Young adults and adolescents who have experienced mastery in an aspect of their lives have a larger bank of internal resources to draw upon for recovery purposes. I can personally attest to the power of mastery as a motivator in recovery. In my teenage and adolescent years, I was a competitive equestrian who put countless hours into this passion. Knowing that I had worked so hard to hone this this ability reminded me of my potential to achieve a goal through determination and perseverance. I subsequently channeled this belief and prior accomplishment into my desire to recover. To be clear, recovery is an extremely difficult and complex process for almost everyone, and I was no exception. However, drawing on my history of dedication to a goal allowed me to move forward with the challenging stages of recovery with a greater level of confidence than I would have otherwise had. Understanding that I could approach recovery as I did other tasks in my life, I saw it as something else to master. If I could just stay sober for 10,000 hours, I would be a master. So, I set this goal and worked hard to achieve it.

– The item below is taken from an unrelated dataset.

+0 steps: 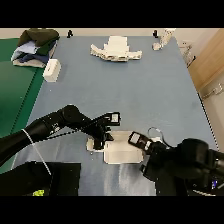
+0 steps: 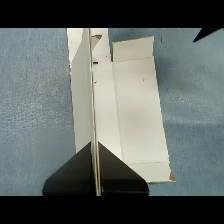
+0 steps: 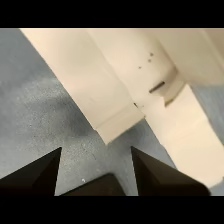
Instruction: Fold the box.
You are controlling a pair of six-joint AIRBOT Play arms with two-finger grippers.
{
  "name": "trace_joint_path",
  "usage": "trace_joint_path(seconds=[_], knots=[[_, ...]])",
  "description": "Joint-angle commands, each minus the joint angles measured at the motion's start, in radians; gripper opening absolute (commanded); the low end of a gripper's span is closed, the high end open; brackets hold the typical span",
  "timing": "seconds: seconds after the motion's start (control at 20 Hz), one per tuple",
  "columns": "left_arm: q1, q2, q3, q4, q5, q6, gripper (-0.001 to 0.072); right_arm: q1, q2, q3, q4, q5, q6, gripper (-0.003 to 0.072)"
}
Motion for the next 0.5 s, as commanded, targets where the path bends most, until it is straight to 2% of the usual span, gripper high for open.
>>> trace_joint_path(seconds=[0.0,0.2,0.45], knots=[[0.000,-0.001,0.000,0.000,0.000,0.000,0.0013,0.126,-0.142,-0.017,-0.128,0.112,-0.092,0.0648],[0.000,-0.001,0.000,0.000,0.000,0.000,0.0013,0.131,-0.270,-0.005,-0.298,0.157,0.037,0.0647],[0.000,-0.001,0.000,0.000,0.000,0.000,0.0013,0.131,-0.300,0.045,-0.351,0.185,0.119,0.0647]])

The developmental tasks related to mastery are essential for building necessary life skills, and those developmental tasks are damaged by trauma, addiction, abuse, eating disorders, and mental health issues in a number of ways. Our role as parents, caregivers, medical professionals, and treatment providers is to help the youth learn how to reconnect and complete these tasks. Connecting young adults and adolescents to mentors, teachers, and spiritual counselors can help them to competently and comprehensively address each aspect of development. A positive role model can make all the difference in at-risk adolescents and can have lifelong effects on their choices. One of my employees, for instance, attributes her current substance-free existence to her high school track coach taking interest in her running aptitude and helping her work toward healthier goals. Rather than shaming her student about rumors she had heard concerning alcohol abuse, the coach challenged her to run with her every day before school on the off season and to enter road races of increasing lengths. Thirty-six years later, my employee continues to run daily and regularly thanks her coach for her role in short circuiting her prior tendencies toward abusing substances.

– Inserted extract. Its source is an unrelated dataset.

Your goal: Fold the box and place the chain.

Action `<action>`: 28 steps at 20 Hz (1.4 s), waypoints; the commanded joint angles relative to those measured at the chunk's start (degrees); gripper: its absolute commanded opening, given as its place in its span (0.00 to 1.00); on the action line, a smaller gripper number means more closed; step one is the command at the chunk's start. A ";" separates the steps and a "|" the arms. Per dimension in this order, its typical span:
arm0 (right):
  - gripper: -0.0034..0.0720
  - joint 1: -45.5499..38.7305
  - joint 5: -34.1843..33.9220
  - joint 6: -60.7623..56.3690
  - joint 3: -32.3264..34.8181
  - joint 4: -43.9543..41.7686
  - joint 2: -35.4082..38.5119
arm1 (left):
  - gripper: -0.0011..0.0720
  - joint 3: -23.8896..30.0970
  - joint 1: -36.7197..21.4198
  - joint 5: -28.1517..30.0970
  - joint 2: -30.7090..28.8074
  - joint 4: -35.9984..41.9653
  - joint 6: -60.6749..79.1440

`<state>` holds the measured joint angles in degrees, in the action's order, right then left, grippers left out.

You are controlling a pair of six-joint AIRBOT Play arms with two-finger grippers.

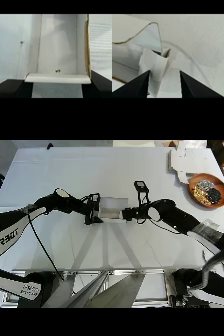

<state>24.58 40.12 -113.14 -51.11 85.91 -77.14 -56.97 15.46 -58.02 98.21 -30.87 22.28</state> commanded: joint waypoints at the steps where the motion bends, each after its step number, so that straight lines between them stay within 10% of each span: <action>1: 0.57 2.69 7.04 -3.17 -4.31 4.57 -4.17 | 0.48 -0.02 0.00 -0.07 0.02 0.00 -0.04; 24: 0.54 6.80 13.90 -28.09 -15.06 12.85 -14.05 | 0.48 0.00 0.00 -0.04 0.02 -0.02 -0.04; 28: 0.32 7.32 11.56 -32.83 -15.06 14.40 -14.43 | 0.48 -0.02 -0.02 -0.04 0.02 0.00 -0.04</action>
<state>31.55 52.93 -141.47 -65.98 98.94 -91.00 -56.95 15.46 -58.08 98.21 -30.87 22.22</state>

The developmental feeling of mastering something or even just becoming good at it can be a counterweight to the existential angst which can fill teenagers’ worlds. This could be a craft, homework, a sport, helping around the house, or being a good friend. Feeling that you are accomplished, or becoming accomplished, at something provides a sense of purpose to anyone’s life. This is why much of the work done in treatment centers is done outside of counseling sessions. It can start with tasks as simple as making your bed or following a schedule and can evolve into more challenging interests such as gardening, playing sports, or beekeeping. Most treatment centers provide these sorts of opportunities, and many strategically offer therapeutic activities such as Creative Arts Therapy or Equine Therapy with this in mind.
My personal experiences in young adulthood and adolescence have been able to guide and sustain me along this path of self-discovery and healing. By finding a passion that fit my aptitude and interests, I was able to find inner peace and develop the strength that I needed to overcome my addiction. It is crucial that mastery is brought to the forefront of the conversation regarding substance abuse prevention and recovery. Mastery may not be the only answer to recovery from substance use disorder, and it is certainly possible for those without this prior experience with mastery to recover, but we know one thing – it helps.